Problem description
Reproduce this listing from its first line through the line with "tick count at", inclusive, leaving out all that follows.

*** Opening of Given material ***

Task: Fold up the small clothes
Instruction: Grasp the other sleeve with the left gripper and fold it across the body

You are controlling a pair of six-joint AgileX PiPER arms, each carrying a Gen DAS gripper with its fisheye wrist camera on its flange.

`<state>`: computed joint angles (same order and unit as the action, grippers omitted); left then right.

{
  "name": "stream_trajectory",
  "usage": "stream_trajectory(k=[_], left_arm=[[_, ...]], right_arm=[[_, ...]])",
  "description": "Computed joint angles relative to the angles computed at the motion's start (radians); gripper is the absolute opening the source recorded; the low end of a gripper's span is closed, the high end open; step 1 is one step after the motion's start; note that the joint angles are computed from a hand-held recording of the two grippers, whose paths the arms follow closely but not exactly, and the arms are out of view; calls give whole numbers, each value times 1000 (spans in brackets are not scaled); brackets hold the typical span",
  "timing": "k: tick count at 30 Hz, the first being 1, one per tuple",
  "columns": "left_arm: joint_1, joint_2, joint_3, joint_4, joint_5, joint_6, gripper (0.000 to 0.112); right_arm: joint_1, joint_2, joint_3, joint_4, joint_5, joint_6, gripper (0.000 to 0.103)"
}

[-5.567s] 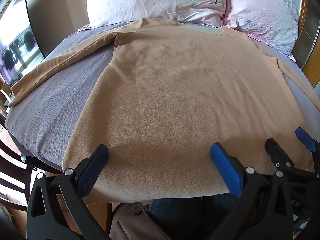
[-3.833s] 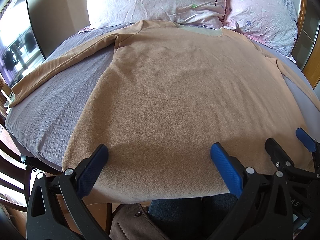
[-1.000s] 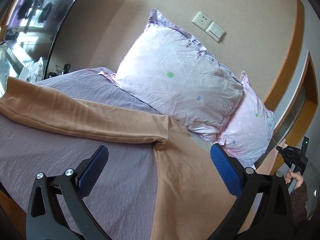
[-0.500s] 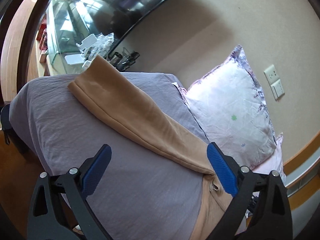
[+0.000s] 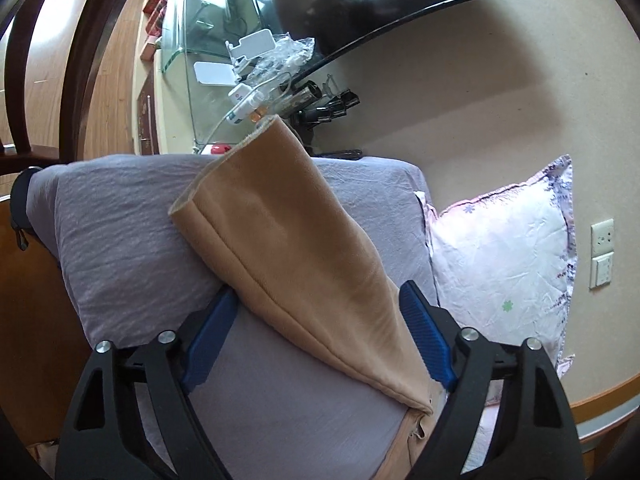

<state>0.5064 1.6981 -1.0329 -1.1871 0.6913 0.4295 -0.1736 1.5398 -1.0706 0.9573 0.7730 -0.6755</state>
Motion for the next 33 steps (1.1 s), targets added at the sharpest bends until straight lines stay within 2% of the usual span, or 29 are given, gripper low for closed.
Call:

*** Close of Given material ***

Solved exercise
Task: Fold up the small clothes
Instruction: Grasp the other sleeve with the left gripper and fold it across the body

You are controlling a pair of six-joint AgileX PiPER arms, each carrying a Gen DAS gripper with its fisheye wrist camera on its flange.

`<state>`: computed joint angles (same order and unit as the action, grippers omitted); left then right.

{
  "name": "stream_trajectory",
  "usage": "stream_trajectory(k=[_], left_arm=[[_, ...]], right_arm=[[_, ...]])",
  "description": "Computed joint angles relative to the angles computed at the motion's start (radians); gripper is the absolute opening the source recorded; the low end of a gripper's span is closed, the high end open; step 1 is one step after the motion's start; note that the joint angles are computed from a hand-held recording of the two grippers, whose paths the arms follow closely but not exactly, and the arms are out of view; calls give whole numbers, each value times 1000 (spans in brackets are not scaled); brackets hold the typical span",
  "timing": "k: tick count at 30 Hz, the first being 1, one per tuple",

For this exercise, the answer is now complete.